[[ Source material open ]]

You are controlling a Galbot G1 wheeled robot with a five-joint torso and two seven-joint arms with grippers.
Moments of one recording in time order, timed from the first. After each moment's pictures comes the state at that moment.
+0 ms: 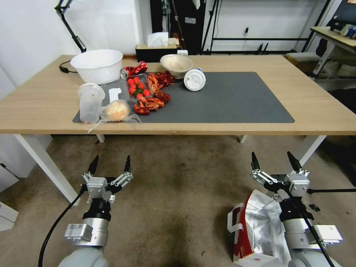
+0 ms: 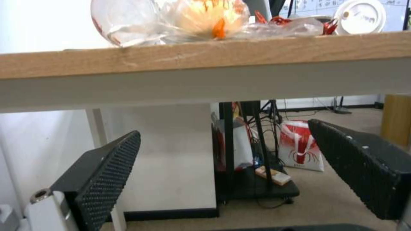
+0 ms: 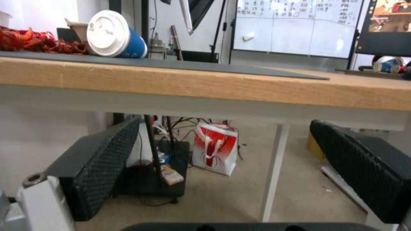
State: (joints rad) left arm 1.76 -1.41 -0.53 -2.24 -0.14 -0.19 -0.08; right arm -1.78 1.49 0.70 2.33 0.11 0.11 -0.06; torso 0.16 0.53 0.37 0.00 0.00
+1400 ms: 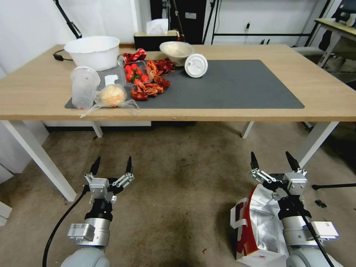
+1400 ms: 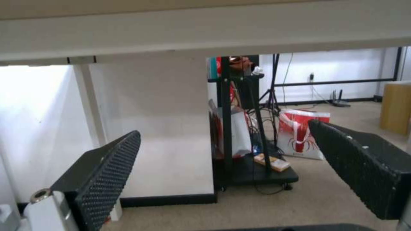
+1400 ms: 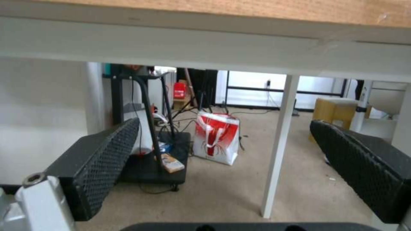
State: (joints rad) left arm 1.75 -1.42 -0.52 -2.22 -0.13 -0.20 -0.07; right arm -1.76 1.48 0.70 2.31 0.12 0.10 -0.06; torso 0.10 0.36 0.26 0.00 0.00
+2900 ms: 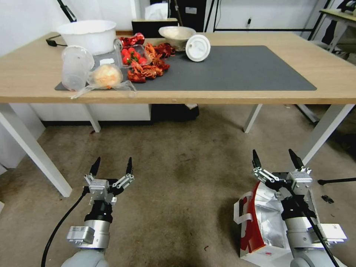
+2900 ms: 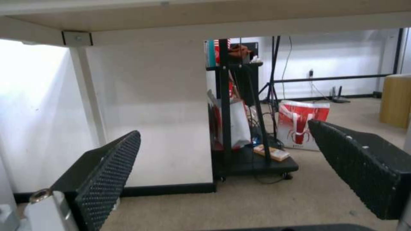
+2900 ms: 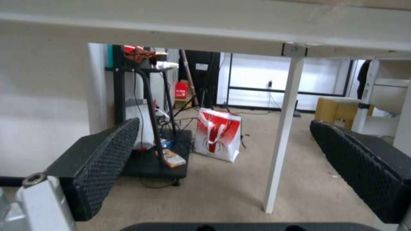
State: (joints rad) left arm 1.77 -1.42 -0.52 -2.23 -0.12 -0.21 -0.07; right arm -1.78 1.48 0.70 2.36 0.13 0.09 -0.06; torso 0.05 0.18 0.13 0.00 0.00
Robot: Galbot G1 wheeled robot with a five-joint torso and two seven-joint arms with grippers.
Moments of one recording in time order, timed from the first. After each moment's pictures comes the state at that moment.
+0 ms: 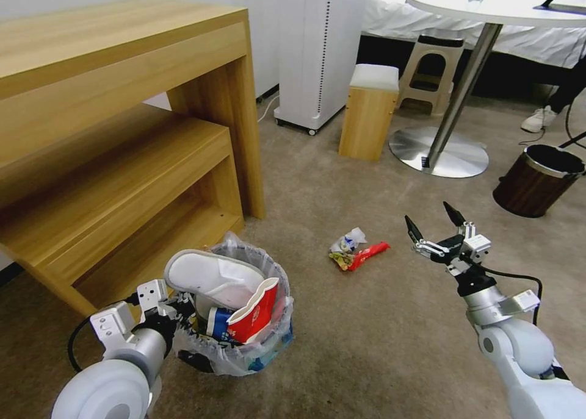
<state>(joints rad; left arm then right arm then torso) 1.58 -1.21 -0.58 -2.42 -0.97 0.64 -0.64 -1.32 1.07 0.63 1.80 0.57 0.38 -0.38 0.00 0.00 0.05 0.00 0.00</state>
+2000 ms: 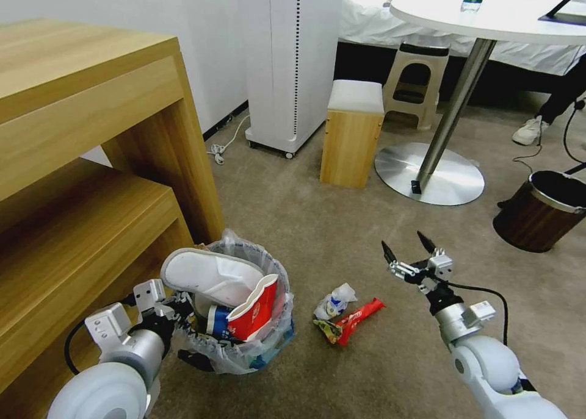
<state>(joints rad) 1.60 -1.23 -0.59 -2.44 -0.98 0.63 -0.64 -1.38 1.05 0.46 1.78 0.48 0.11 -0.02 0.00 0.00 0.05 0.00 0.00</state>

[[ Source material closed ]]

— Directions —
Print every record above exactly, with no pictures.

— The answer —
You are controlling a Galbot G1 wheeled robot with a five-joint torso and two seven-joint arms with grippers.
Moments of one recording in time order, timed from the first. After each moment's pictures comes the state at that moment.
+0 ms: 
+0 ms: 
+0 ms: 
State: (joints rad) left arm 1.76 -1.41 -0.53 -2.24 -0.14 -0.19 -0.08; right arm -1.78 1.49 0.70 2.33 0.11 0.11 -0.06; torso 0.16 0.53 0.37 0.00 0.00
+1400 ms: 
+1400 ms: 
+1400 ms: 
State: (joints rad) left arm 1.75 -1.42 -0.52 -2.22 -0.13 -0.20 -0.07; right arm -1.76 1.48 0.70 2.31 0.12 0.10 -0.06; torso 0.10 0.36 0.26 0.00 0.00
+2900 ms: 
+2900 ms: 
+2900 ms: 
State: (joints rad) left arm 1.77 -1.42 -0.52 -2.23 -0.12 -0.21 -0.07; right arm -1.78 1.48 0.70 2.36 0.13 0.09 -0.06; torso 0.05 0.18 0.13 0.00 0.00
Robot: Galbot G1 wheeled robot with a five-joint torso and two seven-joint arms with grippers.
Moments of one recording in time order, timed from the first. After each moment's pictures comes the state at that moment.
+0 ms: 
<state>(joints rad; left arm then right arm then torso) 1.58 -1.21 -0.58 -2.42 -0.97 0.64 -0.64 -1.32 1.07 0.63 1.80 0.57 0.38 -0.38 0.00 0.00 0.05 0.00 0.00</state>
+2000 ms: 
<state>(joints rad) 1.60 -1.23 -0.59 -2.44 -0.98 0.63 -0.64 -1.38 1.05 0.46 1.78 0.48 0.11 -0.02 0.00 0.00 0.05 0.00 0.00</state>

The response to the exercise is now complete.